If you now try to press the “Fetch data from backend” button - everything is fine.

Get cors headers#

What if we try to check if fastapi really adds cors? You need to add origin - only then will fastapi return CORS headers.


In the following example, we’re printing headers for our API request.

requests.get("http://localhost:8000").headers
{'date': 'Mon, 29 Jul 2024 15:51:57 GMT', 'server': 'uvicorn', 'content-length': '7', 'content-type': 'application/json'}

The result doesn’t contain any headers related to the cors.

But after adding the origin header to the request, we got headers with headers specific to CORS.

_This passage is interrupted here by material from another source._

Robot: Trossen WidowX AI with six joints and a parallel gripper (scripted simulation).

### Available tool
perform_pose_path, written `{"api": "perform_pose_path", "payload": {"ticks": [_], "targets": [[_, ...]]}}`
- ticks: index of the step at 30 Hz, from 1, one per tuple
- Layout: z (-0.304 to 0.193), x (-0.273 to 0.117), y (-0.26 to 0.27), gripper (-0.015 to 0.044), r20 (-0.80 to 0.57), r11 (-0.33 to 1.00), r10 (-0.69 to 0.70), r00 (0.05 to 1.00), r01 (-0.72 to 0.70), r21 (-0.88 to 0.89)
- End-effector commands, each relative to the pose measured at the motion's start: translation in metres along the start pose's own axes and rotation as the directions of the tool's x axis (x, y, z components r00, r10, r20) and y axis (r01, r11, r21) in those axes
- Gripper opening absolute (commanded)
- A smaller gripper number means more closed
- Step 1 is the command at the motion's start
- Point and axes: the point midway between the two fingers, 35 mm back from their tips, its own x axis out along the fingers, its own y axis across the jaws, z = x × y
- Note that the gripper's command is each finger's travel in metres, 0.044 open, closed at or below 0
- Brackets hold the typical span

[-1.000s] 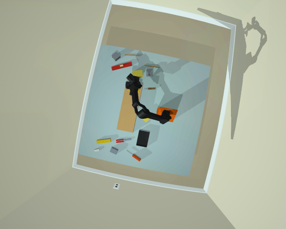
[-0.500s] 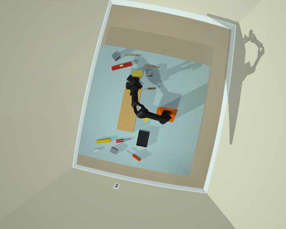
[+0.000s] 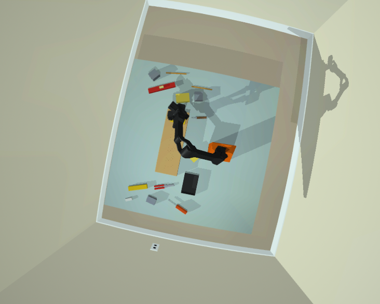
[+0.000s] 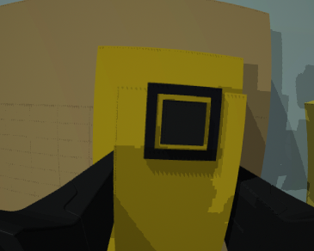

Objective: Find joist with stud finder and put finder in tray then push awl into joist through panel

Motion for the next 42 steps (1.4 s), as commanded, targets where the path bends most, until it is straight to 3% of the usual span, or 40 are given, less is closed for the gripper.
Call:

requests.get("http://localhost:8000", headers={'origin': ''}).headers
{'date': 'Mon, 29 Jul 2024 15:52:27 GMT', 'server': 'uvicorn', 'content-length': '7', 'content-type': 'application/json', 'access-control-allow-origin': '*', 'access-control-allow-credentials': 'true'}

So in the result we got headers access-control-allow-origin and access-control-allow-credentials.

Note don’t forget to stop containers after all.